At the time of its introduction in late October, Gillibrand called the Chabot-Goodlatte bill “outrageous” and previewed that:

‘We have a way to pay for our bill that will be disclosed in due time that is acceptable to the Republican leadership,’ Gillibrand said. ‘So we have a way to pass the bill as written and pay for it completely. So what Congressman Goodlatte has done is irresponsible.’

That “way” finally was unveiled this week, as Gillibrand announced her bill would be financed by “closing a tax loophole” that, she says, “allows foreign insurance companies to issue reinsurance in the United States without paying the same taxes as their U.S. competitors.”

For those who have been around the insurance world a few more years than Kirsten Gillibrand, we’ve seen this script before. A cadre of large domestic specialty insurers have been pushing for similar legislation, literally, for decades.

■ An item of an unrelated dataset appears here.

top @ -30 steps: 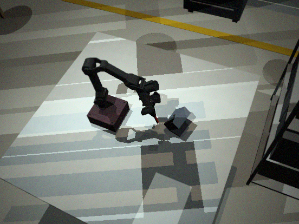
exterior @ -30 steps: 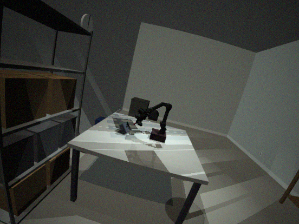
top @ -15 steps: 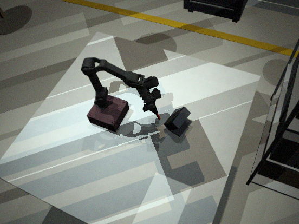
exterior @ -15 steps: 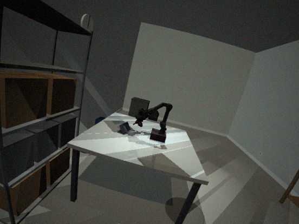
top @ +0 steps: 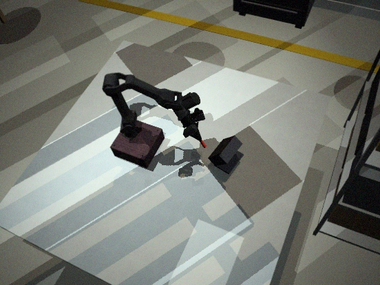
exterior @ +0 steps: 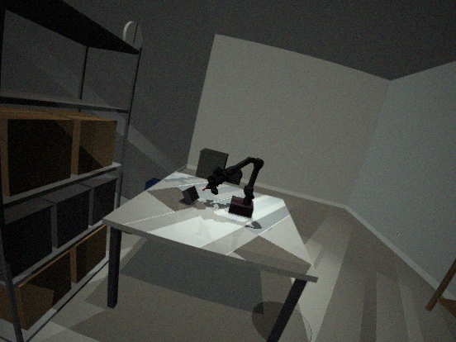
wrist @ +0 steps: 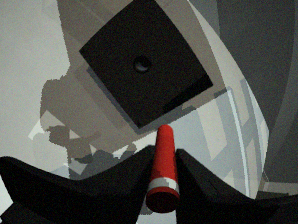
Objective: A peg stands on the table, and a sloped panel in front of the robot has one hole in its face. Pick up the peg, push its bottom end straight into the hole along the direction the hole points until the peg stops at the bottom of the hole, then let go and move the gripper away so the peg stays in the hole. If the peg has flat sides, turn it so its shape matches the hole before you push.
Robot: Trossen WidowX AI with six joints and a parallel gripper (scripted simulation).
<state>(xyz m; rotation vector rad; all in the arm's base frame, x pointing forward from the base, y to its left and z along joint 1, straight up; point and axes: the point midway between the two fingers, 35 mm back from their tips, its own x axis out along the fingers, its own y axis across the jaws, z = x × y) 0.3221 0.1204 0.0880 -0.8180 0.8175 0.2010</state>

It does not involve “closing a loophole.” It involves treating insurance groups differently based on where their headquarters is located.

For those whose home office has a U.S. address, operating units could continue deducting the cost of affiliate reinsurance, just as they always have. But if the postal label instead reads “Bermuda” or “Switzerland” or “Ireland,” that option no longer would be available. The net result would be to make U.S. insurance and reinsurance markets less competitive and to make coverage more costly. The intent is to give a leg up to the largest domestic carriers, both against foreign-based competitors and also against smaller domestic competitors, who purchase relatively more reinsurance.

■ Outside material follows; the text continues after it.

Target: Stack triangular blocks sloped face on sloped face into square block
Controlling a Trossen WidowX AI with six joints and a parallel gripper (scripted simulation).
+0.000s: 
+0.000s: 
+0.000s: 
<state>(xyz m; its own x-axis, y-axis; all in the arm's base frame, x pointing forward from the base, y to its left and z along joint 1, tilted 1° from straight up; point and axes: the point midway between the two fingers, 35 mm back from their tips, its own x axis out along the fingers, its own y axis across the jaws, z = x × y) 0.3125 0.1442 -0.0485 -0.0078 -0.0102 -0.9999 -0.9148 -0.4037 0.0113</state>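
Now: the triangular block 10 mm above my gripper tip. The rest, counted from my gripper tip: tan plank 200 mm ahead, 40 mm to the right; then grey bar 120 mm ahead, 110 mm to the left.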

The idea, which has become a standing line item in the Obama White House budget, has been vetted repeatedly and found lacking. A study earlier this year by economist Art Laffer at the Pacific Research Institute estimated imposing the change would cost the U.S. economy $1.35 billion in gross domestic product, with private sector losses estimated to run roughly four times as great as the tax revenues raised. A report from the Cambridge, Mass.-based Brattle Group estimates taxing offshore affiliate reinsurance transactions would cost consumers between $110 and $140 billion over the next decade, taking the form of lost capacity and higher insurance prices.

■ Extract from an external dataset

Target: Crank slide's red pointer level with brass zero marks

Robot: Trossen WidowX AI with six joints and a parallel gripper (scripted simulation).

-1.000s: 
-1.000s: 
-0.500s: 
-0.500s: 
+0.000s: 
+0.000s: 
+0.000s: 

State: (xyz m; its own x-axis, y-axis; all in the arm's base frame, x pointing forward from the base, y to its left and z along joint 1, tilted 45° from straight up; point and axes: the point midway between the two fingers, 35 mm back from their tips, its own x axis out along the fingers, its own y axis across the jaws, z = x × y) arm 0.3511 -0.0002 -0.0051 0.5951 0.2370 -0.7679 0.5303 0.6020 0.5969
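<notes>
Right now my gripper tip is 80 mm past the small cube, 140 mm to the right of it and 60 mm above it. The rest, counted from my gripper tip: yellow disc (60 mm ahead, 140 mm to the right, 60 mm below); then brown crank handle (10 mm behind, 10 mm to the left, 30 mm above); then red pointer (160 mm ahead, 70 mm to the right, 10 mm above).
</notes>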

There is no good policy case for this proposal when, if anything, we should be seeking ways to lower the corporate taxes that have led insurance capital to move overseas in the first place. Moreover, our major trading partners already have made it known they believe such a change would be a violation of the 20-year-old General Agreement on Trade in Services. Adopting this policy almost certainly will spark both retaliatory taxes and the very real possibility of sanctions from the World Trade Organization. This would be precisely the opposite message the United States is trying to convey in a time when our trade ambassadors continue to seek finalization of the Trans Pacific Partnership.

Of course, the real irony of looking to fund a 9/11 victims compensation fund with a punitive tax on foreign insurers is that foreign insurers already bore as much as half of the $25 billion the insurance industry paid out in response to the attacks, and they continue to pay first responders’ workers’ comp claims.

If Congress believes the health and compensation funds need to be extended, then that’s a responsibility we all share. Proposing to fund those shared responsibilities with a gimmicky tax should be considered an insult to their dignity.